Berlinale 71: Alice Diop’s new movie, Nous (We), explores Paris and its various inhabitants

The world according to Alice Diop.
Freshly Popped

BERLIN – Alice Diop’s Nous (We) starts in a place of bucolic charm at dusk as a boy and his grandparents squint through the half-light to spot a deer across the meadow. There’s no context given, other than their hushed commentary on the deer. Are they nature watchers? Is there something else going on? We’ll discover a lot more later, towards the end of the film. But what is immediately apparent is a sense of space and distance and trying to glimpse something and make it out in the failing light.

Nous is very much about the nature of community and its relationship to its environment. Just as Gianfranco Rosi’s Golden Lion winner Sacro GRA took a road hub as its organising principle, so Diop takes an urban train line, the RER B which runs north to south of Paris. It passes through suburbs of history that is both personal and public. For the personal, there is Diop’s own family house. Her mother, as a cleaner, would take the early train to work. We are offered a glimpse via a home video which allows a brief intimacy before cutting out and reverting back to the black and white film the movie was taped over – Marlon Brando in The Wild One.
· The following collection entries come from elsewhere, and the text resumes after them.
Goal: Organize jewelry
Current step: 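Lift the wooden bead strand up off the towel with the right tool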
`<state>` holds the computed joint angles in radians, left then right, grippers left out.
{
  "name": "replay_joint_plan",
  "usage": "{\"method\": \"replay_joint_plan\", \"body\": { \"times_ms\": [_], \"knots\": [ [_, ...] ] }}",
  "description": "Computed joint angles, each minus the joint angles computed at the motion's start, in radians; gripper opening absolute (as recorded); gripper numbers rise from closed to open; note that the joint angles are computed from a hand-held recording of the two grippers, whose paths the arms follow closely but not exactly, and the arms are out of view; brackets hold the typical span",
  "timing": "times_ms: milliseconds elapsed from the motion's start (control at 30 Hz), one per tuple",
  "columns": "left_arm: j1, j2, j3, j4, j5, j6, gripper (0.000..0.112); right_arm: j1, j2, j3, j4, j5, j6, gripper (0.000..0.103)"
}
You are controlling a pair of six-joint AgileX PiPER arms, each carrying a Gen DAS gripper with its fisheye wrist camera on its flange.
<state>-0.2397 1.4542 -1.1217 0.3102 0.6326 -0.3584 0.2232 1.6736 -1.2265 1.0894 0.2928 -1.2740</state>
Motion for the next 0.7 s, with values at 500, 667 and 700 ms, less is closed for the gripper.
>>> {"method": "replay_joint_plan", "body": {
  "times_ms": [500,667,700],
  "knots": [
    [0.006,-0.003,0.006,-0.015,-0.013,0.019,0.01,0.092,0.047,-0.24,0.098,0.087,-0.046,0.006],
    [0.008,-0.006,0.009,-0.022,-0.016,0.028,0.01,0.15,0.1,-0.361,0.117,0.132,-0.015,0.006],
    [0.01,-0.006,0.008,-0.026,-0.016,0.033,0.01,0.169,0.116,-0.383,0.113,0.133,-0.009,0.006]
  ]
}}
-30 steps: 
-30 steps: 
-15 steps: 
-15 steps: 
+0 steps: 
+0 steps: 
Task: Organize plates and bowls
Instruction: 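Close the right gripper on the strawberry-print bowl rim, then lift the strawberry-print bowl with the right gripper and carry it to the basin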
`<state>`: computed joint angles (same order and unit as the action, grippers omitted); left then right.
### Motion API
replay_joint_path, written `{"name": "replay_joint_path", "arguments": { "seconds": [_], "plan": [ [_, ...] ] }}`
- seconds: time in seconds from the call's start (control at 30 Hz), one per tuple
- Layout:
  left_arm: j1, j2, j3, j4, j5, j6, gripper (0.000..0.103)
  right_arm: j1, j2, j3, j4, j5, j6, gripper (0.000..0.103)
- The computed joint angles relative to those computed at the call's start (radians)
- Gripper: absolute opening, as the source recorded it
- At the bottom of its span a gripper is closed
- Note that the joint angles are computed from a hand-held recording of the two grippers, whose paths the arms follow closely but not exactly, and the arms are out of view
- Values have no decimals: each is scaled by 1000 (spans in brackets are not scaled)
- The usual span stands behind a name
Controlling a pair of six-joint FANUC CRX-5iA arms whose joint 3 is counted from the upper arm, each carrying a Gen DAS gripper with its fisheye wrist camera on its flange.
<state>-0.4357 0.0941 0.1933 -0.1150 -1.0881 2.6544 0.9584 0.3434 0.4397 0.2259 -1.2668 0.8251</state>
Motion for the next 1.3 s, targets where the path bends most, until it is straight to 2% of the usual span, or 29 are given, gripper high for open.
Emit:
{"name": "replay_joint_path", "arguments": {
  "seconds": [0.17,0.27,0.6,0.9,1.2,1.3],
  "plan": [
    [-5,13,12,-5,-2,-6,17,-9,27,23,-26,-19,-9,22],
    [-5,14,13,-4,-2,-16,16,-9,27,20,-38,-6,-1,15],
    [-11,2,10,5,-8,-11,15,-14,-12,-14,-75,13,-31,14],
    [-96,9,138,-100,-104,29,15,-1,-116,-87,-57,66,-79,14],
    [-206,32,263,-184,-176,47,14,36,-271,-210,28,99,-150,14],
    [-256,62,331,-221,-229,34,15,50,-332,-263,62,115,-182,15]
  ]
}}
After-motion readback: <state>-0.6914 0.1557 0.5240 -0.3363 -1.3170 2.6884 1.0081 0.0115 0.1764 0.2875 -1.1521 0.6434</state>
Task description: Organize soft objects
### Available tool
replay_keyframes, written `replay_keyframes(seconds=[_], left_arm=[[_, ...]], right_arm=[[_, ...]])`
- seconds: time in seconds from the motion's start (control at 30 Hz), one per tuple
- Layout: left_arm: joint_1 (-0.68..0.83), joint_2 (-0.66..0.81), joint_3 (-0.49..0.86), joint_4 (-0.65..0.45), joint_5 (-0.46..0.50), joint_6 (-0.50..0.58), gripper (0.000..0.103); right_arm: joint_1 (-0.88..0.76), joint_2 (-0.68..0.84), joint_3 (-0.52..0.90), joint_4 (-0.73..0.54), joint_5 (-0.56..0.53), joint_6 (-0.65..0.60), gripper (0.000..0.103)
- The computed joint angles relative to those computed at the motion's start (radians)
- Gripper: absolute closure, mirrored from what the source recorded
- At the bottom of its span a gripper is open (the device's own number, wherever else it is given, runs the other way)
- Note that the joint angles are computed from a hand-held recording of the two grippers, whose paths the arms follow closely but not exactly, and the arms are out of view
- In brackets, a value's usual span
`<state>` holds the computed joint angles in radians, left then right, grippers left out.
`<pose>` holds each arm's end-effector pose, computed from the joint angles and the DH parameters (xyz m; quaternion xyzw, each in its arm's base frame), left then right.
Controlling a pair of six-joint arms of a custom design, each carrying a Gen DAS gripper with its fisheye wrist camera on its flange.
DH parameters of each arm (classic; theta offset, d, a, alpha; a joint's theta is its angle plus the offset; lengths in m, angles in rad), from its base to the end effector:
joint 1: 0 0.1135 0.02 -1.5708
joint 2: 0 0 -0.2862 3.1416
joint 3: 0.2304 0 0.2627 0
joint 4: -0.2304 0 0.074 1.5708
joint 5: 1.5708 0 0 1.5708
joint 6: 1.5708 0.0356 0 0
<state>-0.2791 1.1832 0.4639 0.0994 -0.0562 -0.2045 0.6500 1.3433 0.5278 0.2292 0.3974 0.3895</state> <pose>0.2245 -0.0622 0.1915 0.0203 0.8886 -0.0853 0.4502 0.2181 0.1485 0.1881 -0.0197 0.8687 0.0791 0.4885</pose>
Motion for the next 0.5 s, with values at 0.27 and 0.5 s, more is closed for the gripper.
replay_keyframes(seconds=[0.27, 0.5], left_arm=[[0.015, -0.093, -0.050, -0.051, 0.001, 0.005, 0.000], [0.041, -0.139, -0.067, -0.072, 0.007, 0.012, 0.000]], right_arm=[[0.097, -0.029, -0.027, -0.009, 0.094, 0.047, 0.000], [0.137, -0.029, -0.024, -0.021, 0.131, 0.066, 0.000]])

Alice Diop’s father remains, cared for by his sister, a professional carer who also visits the other old people in the neighbourhood. We hear stories of dead partners and distant children. This crossover from the personal to the public happens effortlessly and we see it also in the housing estates where the kids hang out, flags are put up and in a local museum the story of the deportations to the death camps, among them forty thousand children, is a reminder that this too has its history. History has a way of folding time. Like the young men, lounging on deck chairs, drinking beers and playing music on their phones and from the phone comes the sound of Edith Piaf, like the ghost of Paris itself, for a moment mesmerising the youth.

A thoughtful essay, Nous never tries to editorialise or draw too many conclusions. Rather it sees and shows how communities are made up of many disparate elements, the young and the old, the new and the only partly remembered. This is a deep and thoughtful essay which portrays a truly multicultural identity, a rural and suburban space which like the deer we can only fleetingly see.